_WORK INSTRUCTIONS:_ Transcribe the entries that follow, every word as written, and drop the pictures.
#####
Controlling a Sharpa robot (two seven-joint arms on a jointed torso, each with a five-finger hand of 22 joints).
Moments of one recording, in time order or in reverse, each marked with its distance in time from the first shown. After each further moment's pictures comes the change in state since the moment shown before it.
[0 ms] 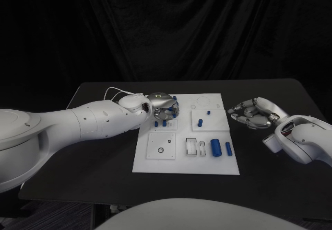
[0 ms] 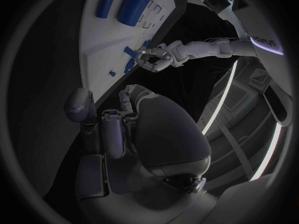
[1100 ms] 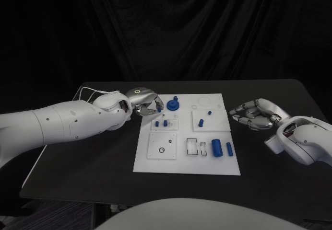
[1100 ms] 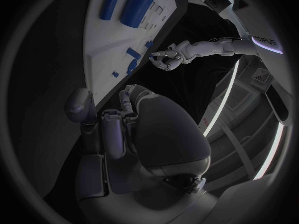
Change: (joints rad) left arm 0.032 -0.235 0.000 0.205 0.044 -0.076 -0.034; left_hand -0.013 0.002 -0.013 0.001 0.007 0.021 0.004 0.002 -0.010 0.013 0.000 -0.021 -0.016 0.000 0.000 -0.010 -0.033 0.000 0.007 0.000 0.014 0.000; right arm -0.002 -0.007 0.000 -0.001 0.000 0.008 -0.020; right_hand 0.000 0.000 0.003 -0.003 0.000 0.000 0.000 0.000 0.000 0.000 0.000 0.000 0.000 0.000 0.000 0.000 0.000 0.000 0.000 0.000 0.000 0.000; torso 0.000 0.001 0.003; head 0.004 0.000
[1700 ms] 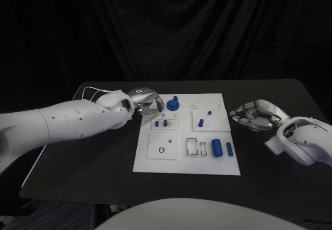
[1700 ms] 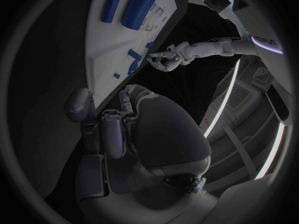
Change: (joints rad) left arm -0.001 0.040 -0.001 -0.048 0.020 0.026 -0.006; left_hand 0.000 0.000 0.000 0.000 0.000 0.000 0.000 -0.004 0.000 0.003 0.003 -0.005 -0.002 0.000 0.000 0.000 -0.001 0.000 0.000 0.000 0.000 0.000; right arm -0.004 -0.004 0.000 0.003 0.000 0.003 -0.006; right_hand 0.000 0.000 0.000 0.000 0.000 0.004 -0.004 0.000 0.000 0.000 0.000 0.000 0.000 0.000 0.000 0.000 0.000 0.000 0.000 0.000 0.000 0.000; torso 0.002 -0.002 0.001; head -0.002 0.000
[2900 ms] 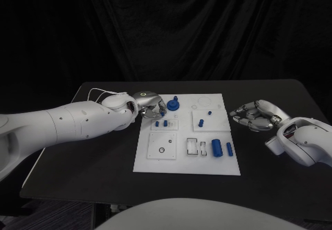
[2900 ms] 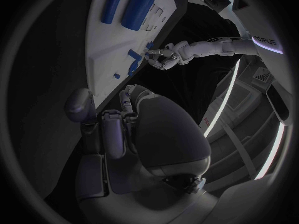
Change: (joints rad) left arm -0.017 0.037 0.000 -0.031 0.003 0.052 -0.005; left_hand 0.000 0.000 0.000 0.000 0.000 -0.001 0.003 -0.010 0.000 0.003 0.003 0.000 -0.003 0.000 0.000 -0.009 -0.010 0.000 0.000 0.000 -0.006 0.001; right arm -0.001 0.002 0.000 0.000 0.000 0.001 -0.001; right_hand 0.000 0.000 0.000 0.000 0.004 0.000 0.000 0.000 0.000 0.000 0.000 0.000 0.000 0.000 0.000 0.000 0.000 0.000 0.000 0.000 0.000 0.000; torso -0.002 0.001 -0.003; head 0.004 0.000
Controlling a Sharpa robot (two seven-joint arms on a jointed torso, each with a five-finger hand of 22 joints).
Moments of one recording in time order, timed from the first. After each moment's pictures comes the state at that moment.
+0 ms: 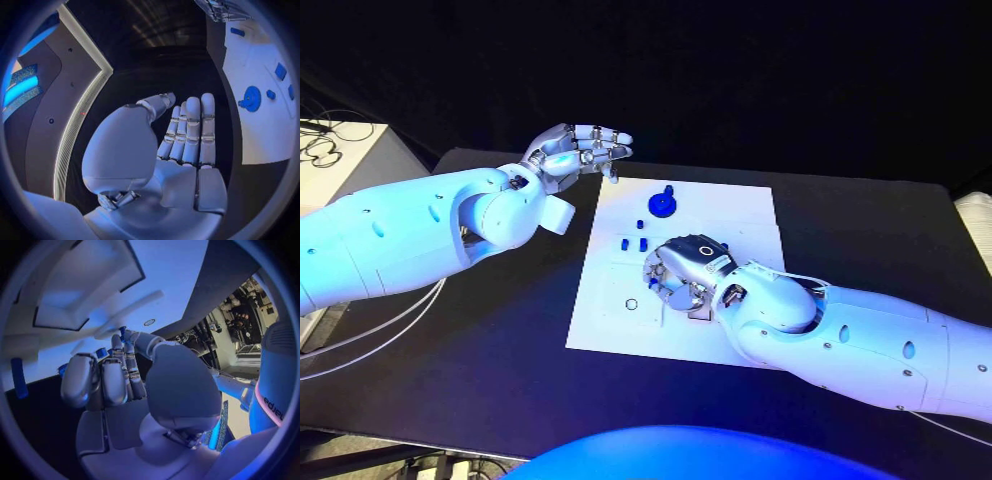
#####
_SOLUTION TO THIS TASK:_
Controlling a Sharpa robot (two seven-joint arms on a jointed torso, each with a five-finger hand of 22 joints).
Moments of one recording, in time order or in reverse, each marked with its distance in time from the first shown. After each further moment's pictures comes the change in state since the moment shown before it.
[0 ms] 
[0 ms] 
[1100 ms] 
[1100 ms] 
Change: (joints rad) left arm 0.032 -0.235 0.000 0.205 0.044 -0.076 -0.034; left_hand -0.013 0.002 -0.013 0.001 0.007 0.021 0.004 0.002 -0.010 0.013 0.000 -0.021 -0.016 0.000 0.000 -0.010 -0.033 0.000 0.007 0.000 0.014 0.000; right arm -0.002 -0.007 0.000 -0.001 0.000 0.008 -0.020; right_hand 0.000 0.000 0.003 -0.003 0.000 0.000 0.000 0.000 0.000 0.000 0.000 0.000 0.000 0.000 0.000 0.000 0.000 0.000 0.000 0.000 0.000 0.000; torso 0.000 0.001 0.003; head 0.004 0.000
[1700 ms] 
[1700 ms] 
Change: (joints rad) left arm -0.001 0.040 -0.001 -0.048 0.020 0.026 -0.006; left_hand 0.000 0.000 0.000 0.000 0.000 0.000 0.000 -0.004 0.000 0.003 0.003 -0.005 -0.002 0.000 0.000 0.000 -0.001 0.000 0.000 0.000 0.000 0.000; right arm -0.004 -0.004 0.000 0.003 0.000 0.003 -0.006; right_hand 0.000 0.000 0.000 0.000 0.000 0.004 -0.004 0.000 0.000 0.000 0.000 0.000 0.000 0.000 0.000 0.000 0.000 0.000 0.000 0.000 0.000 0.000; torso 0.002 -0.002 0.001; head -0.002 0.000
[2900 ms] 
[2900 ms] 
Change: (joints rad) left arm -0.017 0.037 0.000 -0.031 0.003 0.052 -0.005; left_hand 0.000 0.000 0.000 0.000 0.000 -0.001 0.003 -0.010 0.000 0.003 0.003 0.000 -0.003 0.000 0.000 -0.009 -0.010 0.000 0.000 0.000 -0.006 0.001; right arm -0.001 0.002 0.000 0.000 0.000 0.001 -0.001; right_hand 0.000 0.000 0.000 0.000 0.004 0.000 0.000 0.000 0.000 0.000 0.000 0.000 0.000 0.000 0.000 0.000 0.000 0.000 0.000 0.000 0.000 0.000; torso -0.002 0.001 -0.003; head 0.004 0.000
Controlling a Sharpa robot (two seven-joint arms on a jointed torso, each with a five-finger hand of 22 joints).
Moments of one recording in time order, timed from the first. After each moment's pictures comes the state at that moment.
+0 ms: 

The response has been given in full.